- YOUR GOAL
Please restate the data word for word, leaving out no line.

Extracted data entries
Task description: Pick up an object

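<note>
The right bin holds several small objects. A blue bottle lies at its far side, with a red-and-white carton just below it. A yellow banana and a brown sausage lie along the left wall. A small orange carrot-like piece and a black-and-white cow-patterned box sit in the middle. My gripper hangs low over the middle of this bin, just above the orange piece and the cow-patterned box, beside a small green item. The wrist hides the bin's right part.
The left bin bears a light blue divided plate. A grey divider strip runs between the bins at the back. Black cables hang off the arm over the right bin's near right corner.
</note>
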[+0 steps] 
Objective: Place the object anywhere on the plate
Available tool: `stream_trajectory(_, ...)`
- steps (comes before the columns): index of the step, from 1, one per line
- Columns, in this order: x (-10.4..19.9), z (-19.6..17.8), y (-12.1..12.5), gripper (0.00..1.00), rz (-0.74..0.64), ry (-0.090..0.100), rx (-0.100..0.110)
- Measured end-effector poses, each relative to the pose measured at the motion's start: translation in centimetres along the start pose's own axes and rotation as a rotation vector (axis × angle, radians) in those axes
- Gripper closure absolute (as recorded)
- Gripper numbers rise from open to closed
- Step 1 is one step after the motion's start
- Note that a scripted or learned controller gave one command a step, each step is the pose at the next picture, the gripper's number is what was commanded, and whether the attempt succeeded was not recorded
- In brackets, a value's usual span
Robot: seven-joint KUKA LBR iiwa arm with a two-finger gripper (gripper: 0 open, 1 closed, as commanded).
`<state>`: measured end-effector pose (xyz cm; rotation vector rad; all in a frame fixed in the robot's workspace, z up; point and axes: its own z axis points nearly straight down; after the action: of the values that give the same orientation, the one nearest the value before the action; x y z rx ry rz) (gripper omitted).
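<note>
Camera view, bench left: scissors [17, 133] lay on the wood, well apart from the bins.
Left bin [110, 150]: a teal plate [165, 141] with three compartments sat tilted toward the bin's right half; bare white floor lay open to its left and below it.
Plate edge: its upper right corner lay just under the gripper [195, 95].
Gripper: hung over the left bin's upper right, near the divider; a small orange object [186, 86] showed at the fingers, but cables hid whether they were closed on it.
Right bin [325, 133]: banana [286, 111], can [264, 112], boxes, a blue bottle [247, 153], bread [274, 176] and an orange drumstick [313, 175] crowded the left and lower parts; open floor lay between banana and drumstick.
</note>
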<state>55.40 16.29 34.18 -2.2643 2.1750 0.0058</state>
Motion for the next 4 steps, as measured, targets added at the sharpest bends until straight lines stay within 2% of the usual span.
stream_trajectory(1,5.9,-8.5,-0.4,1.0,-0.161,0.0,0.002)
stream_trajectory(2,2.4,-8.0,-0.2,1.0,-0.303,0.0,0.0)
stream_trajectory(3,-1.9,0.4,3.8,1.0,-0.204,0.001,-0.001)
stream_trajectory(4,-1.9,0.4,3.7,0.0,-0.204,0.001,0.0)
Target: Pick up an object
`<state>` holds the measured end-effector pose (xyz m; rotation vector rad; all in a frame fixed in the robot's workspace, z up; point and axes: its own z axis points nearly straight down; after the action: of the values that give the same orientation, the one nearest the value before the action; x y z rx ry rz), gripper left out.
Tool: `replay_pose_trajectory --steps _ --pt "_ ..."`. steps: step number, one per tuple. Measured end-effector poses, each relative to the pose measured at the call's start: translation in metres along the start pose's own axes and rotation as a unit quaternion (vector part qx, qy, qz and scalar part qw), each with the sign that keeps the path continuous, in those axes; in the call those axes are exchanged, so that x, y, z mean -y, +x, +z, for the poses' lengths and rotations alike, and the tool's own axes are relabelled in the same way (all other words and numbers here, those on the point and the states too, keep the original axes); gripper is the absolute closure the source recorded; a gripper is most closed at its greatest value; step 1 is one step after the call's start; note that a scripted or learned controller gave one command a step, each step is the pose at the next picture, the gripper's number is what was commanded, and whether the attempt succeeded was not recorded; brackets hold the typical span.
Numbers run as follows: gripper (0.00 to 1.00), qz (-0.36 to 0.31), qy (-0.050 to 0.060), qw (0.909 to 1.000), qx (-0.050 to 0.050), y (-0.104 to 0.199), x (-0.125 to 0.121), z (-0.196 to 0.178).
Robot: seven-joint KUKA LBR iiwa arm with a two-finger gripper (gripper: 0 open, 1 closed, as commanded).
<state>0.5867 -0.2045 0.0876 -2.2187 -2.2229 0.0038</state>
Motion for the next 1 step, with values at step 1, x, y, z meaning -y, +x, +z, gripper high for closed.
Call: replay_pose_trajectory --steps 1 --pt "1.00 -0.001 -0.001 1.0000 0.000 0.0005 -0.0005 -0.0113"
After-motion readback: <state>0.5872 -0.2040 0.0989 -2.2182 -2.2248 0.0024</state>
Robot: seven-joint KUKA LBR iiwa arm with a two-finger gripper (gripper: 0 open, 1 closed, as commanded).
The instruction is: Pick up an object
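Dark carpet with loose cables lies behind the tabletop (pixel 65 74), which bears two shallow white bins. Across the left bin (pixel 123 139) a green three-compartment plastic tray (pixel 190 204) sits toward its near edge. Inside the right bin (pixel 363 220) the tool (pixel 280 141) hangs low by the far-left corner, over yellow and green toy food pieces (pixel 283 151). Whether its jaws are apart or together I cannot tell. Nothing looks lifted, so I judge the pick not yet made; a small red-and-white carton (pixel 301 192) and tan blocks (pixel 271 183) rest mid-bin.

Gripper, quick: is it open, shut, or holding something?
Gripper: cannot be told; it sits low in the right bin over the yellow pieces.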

- TASK SOLUTION
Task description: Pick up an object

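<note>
The right bin holds several small objects. A blue bottle lies at its far side, with a red-and-white carton just below it. A yellow banana and a brown sausage lie along the left wall. A small orange carrot-like piece and a black-and-white cow-patterned box sit in the middle. My gripper hangs low over the middle of this bin, just above the orange piece and the cow-patterned box, beside a small green item. The wrist hides the bin's right part.
The left bin bears a light blue divided plate. A grey divider strip runs between the bins at the back. Black cables hang off the arm over the right bin's near right corner.
</note>
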[+0 steps] 
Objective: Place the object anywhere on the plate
Available tool: `stream_trajectory(_, ...)`
- steps (comes before the columns): index of the step, from 1, one per line
- Columns, in this order: x (-10.4..19.9), z (-19.6..17.8), y (-12.1..12.5), gripper (0.00..1.00), rz (-0.74..0.64), ry (-0.090..0.100), rx (-0.100..0.110)
- Measured end-effector poses, each relative to the pose measured at the motion's start: translation in centimetres along the start pose's own axes and rotation as a rotation vector (axis × angle, radians) in those axes
- Gripper closure absolute (as recorded)
- Gripper numbers rise from open to closed
- Step 1 is one step after the motion's start
- Note that a scripted or learned controller gave one command a step, each step is the pose at the next picture, the gripper's number is what was commanded, and whether the attempt succeeded was not recorded
- In brackets, a value's usual span
Robot: seven-joint KUKA LBR iiwa arm with a two-finger gripper (gripper: 0 open, 1 closed, as commanded).
`<state>`: measured end-effector pose (xyz cm; rotation vector rad; all in a frame fixed in the robot's workspace, z up; point and axes: its own z axis points nearly straight down; after the action: of the values that give the same orientation, the one nearest the value before the action; x y z rx ry rz) (gripper omitted).
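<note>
Camera view, bench left: scissors [17, 133] lay on the wood, well apart from the bins.
Left bin [110, 150]: a teal plate [165, 141] with three compartments sat tilted toward the bin's right half; bare white floor lay open to its left and below it.
Plate edge: its upper right corner lay just under the gripper [195, 95].
Gripper: hung over the left bin's upper right, near the divider; a small orange object [186, 86] showed at the fingers, but cables hid whether they were closed on it.
Right bin [325, 133]: banana [286, 111], can [264, 112], boxes, a blue bottle [247, 153], bread [274, 176] and an orange drumstick [313, 175] crowded the left and lower parts; open floor lay between banana and drumstick.
</note>
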<state>55.40 16.29 34.18 -2.2643 2.1750 0.0058</state>
Motion for the next 4 steps, as measured, targets added at the sharpest bends until straight lines stay within 2% of the usual span.
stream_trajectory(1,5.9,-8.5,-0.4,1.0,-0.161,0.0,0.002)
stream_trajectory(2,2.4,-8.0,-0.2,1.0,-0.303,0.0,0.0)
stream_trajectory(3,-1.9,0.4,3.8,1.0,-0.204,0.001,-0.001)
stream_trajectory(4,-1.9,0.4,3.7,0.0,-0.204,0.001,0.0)
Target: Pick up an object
`<state>` holds the measured end-effector pose (xyz m; rotation vector rad; all in a frame fixed in the robot's workspace, z up; point and axes: its own z axis points nearly straight down; after the action: of the values that give the same orientation, the one nearest the value before the action; x y z rx ry rz), gripper left out.
Tool: `replay_pose_trajectory --steps _ --pt "_ ..."`. steps: step number, one per tuple. Measured end-effector poses, each relative to the pose measured at the call's start: translation in metres along the start pose's own axes and rotation as a unit quaternion (vector part qx, qy, qz and scalar part qw), each with the sign that keeps the path continuous, in those axes; in the call those axes are exchanged, so that x, y, z mean -y, +x, +z, for the poses' lengths and rotations alike, and the tool's own axes are relabelled in the same way (all other words and numbers here, those on the point and the states too, keep the original axes); gripper is the absolute closure the source recorded; a gripper is most closed at its greatest value; step 1 is one step after the call's start; note that a scripted or learned controller gave one command a step, each step is the pose at the next picture, the gripper's number is what was commanded, and whether the attempt succeeded was not recorded; brackets hold the typical span.
Numbers run as follows: gripper (0.00 to 1.00), qz (-0.36 to 0.31), qy (-0.050 to 0.060), qw (0.909 to 1.000), qx (-0.050 to 0.050), y (-0.104 to 0.199), x (-0.125 to 0.121), z (-0.196 to 0.178).
Robot: seven-joint KUKA LBR iiwa arm with a two-finger gripper (gripper: 0 open, 1 closed, as commanded).
<state>0.5867 -0.2045 0.0876 -2.2187 -2.2229 0.0038</state>
Motion for the next 1 step, with values at step 1, x, y, z meaning -y, +x, +z, gripper high for closed.
Call: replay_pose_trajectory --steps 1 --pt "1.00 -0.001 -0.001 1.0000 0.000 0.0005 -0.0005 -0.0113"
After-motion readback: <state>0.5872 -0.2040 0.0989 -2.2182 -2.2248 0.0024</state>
Robot: seven-joint KUKA LBR iiwa arm with a two-finger gripper (gripper: 0 open, 1 closed, as commanded).
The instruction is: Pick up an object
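Dark carpet with loose cables lies behind the tabletop (pixel 65 74), which bears two shallow white bins. Across the left bin (pixel 123 139) a green three-compartment plastic tray (pixel 190 204) sits toward its near edge. Inside the right bin (pixel 363 220) the tool (pixel 280 141) hangs low by the far-left corner, over yellow and green toy food pieces (pixel 283 151). Whether its jaws are apart or together I cannot tell. Nothing looks lifted, so I judge the pick not yet made; a small red-and-white carton (pixel 301 192) and tan blocks (pixel 271 183) rest mid-bin.

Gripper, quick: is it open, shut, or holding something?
Gripper: cannot be told; it sits low in the right bin over the yellow pieces.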

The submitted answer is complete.